Material to process section start

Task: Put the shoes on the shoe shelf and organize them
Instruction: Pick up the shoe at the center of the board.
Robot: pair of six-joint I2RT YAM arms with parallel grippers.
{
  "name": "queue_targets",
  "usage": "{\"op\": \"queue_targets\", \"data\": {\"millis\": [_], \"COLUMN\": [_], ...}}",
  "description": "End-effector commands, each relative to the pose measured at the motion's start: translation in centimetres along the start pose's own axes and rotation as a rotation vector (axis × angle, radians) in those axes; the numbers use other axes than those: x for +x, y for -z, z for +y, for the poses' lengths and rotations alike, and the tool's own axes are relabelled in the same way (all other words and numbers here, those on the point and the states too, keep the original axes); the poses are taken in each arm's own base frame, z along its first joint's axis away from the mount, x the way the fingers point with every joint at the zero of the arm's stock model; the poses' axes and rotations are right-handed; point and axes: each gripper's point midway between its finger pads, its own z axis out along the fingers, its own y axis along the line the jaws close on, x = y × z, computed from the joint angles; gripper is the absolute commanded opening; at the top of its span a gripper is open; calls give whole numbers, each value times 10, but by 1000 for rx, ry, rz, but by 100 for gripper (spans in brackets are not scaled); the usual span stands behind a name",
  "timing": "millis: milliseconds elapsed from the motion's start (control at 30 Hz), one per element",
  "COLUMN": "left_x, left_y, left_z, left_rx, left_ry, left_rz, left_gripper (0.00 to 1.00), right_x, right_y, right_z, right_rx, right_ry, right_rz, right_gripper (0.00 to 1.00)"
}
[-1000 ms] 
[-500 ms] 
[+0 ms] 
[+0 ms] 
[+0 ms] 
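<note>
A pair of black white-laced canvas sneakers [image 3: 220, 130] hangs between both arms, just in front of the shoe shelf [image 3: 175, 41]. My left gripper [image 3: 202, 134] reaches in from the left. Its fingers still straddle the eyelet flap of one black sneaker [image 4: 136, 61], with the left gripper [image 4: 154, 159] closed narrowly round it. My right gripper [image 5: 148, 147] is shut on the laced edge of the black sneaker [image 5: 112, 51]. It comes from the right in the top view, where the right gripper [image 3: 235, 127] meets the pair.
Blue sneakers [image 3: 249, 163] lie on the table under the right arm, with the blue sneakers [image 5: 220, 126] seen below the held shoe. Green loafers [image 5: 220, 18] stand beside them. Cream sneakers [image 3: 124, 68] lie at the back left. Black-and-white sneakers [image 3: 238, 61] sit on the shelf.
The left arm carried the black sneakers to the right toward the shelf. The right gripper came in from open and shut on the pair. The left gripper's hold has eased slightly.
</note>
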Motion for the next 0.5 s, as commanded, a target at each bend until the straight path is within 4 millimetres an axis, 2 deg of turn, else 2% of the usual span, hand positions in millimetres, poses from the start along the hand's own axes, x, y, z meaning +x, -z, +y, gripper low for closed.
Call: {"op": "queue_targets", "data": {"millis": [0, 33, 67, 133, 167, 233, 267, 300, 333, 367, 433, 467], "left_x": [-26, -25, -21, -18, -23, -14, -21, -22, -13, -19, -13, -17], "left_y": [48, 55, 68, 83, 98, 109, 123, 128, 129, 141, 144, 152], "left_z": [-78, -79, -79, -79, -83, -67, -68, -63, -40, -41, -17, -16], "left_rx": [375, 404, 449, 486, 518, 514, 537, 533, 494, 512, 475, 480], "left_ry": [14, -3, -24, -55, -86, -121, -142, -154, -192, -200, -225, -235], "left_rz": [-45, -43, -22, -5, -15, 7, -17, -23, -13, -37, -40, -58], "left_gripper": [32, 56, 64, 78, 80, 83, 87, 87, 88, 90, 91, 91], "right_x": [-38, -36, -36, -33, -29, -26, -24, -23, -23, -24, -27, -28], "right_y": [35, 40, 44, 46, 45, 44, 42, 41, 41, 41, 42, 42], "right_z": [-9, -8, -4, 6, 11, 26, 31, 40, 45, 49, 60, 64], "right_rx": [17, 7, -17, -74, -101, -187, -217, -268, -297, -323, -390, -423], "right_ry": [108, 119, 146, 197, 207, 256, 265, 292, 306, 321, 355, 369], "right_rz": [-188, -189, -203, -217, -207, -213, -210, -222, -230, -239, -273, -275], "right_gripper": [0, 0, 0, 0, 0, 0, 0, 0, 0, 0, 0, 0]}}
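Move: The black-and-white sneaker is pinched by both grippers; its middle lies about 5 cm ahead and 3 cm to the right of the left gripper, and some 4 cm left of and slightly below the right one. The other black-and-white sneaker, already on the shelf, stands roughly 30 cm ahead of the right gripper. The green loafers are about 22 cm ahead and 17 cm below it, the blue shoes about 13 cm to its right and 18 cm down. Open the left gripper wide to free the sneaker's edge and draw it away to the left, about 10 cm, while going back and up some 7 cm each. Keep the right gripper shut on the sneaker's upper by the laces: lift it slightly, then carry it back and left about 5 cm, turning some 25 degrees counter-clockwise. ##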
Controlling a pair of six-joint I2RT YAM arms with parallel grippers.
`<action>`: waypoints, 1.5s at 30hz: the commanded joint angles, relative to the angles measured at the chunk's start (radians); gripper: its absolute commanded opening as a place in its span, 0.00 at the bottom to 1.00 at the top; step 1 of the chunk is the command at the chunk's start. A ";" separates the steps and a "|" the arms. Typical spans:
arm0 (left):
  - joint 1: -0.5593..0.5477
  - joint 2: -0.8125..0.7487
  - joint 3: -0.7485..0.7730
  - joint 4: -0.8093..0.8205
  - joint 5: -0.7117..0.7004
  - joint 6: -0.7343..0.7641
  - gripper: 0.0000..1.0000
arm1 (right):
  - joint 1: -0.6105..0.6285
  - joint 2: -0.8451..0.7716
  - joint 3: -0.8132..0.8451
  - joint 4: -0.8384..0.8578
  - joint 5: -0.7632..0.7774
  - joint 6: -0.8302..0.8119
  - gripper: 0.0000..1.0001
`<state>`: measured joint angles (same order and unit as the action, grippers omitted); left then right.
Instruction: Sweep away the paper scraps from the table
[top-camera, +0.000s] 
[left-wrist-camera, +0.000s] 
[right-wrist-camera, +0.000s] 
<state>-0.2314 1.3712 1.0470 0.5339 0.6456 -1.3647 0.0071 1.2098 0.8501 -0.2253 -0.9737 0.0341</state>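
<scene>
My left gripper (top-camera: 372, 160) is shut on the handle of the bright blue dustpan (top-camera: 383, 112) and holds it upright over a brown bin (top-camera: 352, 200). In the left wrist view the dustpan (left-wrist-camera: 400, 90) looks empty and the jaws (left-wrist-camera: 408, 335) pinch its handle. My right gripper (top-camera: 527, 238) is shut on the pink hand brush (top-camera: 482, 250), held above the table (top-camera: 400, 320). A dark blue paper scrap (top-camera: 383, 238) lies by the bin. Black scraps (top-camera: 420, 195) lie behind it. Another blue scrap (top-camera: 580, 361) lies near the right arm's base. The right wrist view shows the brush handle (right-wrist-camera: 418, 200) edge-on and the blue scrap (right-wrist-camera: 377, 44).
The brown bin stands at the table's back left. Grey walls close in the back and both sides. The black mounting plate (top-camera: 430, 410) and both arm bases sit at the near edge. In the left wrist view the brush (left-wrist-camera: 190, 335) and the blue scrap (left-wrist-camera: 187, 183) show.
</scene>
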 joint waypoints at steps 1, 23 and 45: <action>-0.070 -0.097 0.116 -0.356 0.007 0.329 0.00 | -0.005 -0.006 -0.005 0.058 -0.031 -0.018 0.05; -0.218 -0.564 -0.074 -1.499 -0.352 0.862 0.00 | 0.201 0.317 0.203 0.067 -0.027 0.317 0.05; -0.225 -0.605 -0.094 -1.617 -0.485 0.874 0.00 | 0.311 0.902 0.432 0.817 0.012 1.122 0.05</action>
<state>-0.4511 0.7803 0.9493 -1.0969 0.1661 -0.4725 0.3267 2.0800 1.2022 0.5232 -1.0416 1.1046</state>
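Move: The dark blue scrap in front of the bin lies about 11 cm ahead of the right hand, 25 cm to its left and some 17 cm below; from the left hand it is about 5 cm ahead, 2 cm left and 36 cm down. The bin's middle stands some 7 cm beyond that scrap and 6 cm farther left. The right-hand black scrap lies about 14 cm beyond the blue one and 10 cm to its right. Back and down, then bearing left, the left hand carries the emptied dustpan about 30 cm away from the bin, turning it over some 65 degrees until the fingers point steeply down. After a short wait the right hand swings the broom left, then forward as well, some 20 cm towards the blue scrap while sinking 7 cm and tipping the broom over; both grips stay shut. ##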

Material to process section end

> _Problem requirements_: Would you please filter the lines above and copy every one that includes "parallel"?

> _Answer to the exercise_:
Robot: pair of six-joint I2RT YAM arms with parallel grippers.
Controlling a pair of six-joint I2RT YAM arms with parallel grippers.

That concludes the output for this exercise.